Berikut contoh departemen tooling dalam mengontrol target yang sifatnya significant berhubungan dengan biaya, dalam membuat laporan, laporan dikemas sampai keluar data berupa trend bulanan dan tahunan untuk:
- Jumlah kerusakan Tooling
- Persentase Downtime Tooling
- Jumlah Biaya tooling
- Biaya per pcs untuk tool life
(untuk file excel silahkan hubungi email binapuraconsulting @gmail.com)
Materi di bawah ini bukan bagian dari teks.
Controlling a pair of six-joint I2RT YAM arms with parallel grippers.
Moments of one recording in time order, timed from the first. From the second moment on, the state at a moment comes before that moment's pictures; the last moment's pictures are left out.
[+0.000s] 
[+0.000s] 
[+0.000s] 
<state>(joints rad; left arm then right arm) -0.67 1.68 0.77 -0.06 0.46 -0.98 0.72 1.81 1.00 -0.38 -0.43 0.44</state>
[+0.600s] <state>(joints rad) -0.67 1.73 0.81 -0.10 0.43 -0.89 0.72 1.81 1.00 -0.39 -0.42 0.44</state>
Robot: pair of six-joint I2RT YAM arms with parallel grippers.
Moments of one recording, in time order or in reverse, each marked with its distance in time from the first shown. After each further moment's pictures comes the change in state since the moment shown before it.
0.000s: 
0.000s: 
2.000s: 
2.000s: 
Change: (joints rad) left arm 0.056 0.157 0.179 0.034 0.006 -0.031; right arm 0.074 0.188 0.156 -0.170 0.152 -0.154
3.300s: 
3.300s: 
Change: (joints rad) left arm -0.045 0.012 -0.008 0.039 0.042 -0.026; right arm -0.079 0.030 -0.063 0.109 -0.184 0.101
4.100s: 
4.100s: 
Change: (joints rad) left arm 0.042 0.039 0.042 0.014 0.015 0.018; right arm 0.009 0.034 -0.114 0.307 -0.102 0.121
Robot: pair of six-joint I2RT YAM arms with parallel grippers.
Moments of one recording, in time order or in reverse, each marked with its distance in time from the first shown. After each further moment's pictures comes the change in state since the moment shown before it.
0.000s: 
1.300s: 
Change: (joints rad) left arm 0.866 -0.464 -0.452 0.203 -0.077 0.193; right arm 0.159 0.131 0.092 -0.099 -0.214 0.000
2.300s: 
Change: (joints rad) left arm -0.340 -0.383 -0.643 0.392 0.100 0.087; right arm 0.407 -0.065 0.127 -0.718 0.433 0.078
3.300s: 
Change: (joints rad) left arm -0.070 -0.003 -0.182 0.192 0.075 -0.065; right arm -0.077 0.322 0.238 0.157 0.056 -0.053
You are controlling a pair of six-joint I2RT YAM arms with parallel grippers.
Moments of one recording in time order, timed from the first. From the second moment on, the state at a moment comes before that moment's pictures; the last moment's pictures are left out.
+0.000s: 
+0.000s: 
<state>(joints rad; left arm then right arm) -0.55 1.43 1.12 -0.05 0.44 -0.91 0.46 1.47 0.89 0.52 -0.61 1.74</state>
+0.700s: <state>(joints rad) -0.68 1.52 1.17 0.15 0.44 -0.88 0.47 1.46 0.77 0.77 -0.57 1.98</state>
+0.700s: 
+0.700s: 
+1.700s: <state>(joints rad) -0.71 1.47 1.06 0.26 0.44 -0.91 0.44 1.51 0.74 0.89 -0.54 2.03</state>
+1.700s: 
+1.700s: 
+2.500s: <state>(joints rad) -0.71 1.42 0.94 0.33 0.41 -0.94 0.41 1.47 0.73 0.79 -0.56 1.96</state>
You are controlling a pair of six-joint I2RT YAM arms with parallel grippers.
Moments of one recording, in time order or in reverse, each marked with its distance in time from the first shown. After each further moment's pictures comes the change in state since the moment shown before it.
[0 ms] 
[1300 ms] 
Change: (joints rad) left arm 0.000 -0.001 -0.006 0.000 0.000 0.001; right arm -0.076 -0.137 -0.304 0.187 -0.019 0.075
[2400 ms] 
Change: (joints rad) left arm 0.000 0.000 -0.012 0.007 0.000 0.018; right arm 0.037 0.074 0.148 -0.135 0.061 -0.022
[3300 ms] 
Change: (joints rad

Untuk monitoring Cost of Poor Quality di IATF 16949 ada di pasal 9.3.2.1 dimana cost of poor quality baik internal dan external itu harus menjadi pembahasan meeting dengan manajemen. Saya yakin biaya terkait mutu (cost of poor quality) itu ada semua di departemen, tetapi sejauh mana kita mengidentifikasikan dalam bentuk laporan dan tindakan? Ingat, bahwa beban biaya ketika semakin besar, maka akan semakin memaksa kita untuk berpikir menganalisa penyebab dan tindakannya, apalagi masalah itu mempengaruhi target departemen atau perusahaan. Pertanyaan nya, sejauh mana target di tempat kita itu berkorelasi dengan nilai/beban biaya? Kalau pun sudah bagaimana memvisualisasikannya, apakah tepat analisanya, lalu sejuah mana efektifitas tindakannya?